I believe you need Clear to Send (input to the FTDI Basic,and not pulled Hi or Lo on the FTDI Basic board) connected to GND as well, lets th FTDI Basic know the slave device is ready to receive data.
May get erratic operation otherwise if left floating.
Thanks for the heads-up, Crossroads. As mentioned earlier we're using a CP2102 in the place of an FTDI to save on cost. I don't know if the same is true of the CP2102. I'm using FTDI in the Fritzing diagram because the parts editor seems to be so buggy and problematic. At some point I'll have to edit a CP2102 part from scratch to make this diagram more accurate.
The fact I can now get 16MHz Crystal and two 22pF Capacitors cheaper than a Ceramic resonator from Tayda Electronics
A perceived need for both rapid response and high capacity decoupling leading to 3 decoupling capacitors - from discussion with others, but could be overkill, so any other ideas are useful
The main benefit of this "Shrimp" design is the ease of transfer for those workshopping with 'Arduino compatibles' taking projects from breadboard-with-jumpers, through breadboard-with-length-cut-wires-and-components, to neat stripboard, meaning you can go from tabletop prototyping into something more robust without changing the circuit at all. This is something I hope will help delegates to the workshops.
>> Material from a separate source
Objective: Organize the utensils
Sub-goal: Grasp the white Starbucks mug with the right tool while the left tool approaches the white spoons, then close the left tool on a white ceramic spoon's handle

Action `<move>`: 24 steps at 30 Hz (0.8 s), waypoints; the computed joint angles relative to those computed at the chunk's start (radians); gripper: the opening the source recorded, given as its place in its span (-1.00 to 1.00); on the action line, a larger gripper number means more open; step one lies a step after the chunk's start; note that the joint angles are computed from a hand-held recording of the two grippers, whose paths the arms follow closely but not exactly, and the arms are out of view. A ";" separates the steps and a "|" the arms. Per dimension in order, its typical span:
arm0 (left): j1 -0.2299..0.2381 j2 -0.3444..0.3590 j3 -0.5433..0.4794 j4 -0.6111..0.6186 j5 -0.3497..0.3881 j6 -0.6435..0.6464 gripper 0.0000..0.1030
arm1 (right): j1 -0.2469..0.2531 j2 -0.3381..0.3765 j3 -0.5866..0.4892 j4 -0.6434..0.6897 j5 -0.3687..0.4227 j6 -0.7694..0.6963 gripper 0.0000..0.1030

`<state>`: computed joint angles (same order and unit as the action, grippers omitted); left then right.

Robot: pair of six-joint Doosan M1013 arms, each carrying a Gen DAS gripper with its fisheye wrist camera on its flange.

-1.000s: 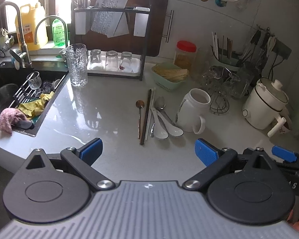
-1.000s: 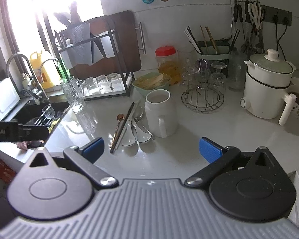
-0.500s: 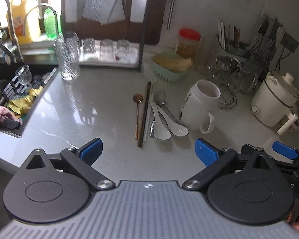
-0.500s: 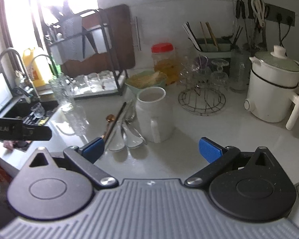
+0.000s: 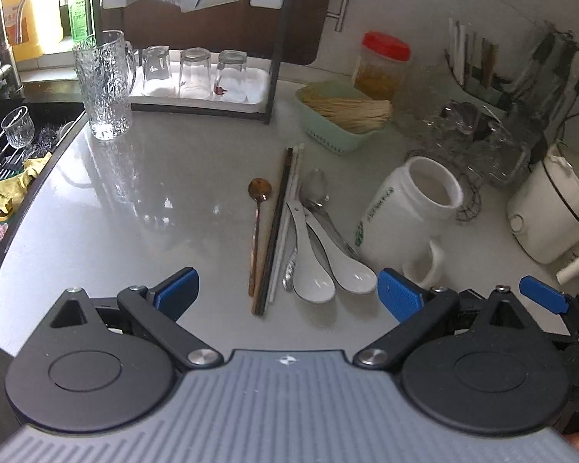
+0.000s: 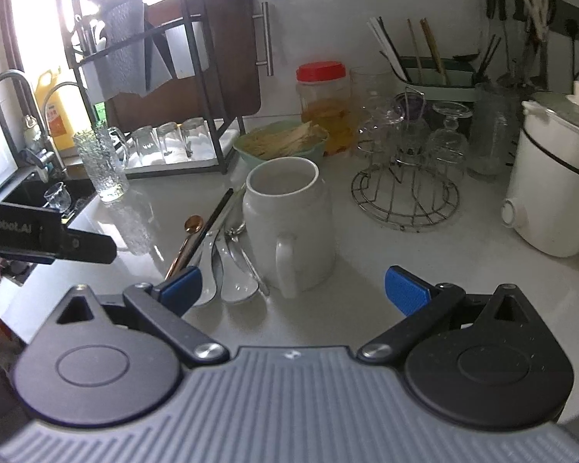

I'm passing on the parts for these kits (including USB connectivity) for £5 now, which also covers my postage and handling costs. If you were to source these yourself, buying in the largest bulk volumes available, and barring postage costs (which tend to zero when you buy a million), you could make up Arduino-compatible component kits (including USB connectivity) for around £3.50
Get in touch if you're interested in sourcing these component kits for community workshops and I'll look into setting up something via eBay.
Now I need plenty of ideas for 'extension' kits which will be sets of components and code which permit the shrimp to be made into different things, like a "Milton Bradley" Simon game, a toilet-seat-not-down alarm, a Stylophone, and so on. Ideally only a couple of quid for parts for each extension kit. Really keen to see if this can help with the UK's transformation of it's ICT curriculum away from Microsoft and towards actual Programming.
OK, eventually I noticed the Electrolytic capacitor was in the 'exploding' configuration. I've been post-processing the Fritzing diagrams in Inkscape to make the layouts more palatable, and had re-introduced an error. The Fritzing reference should be right, though.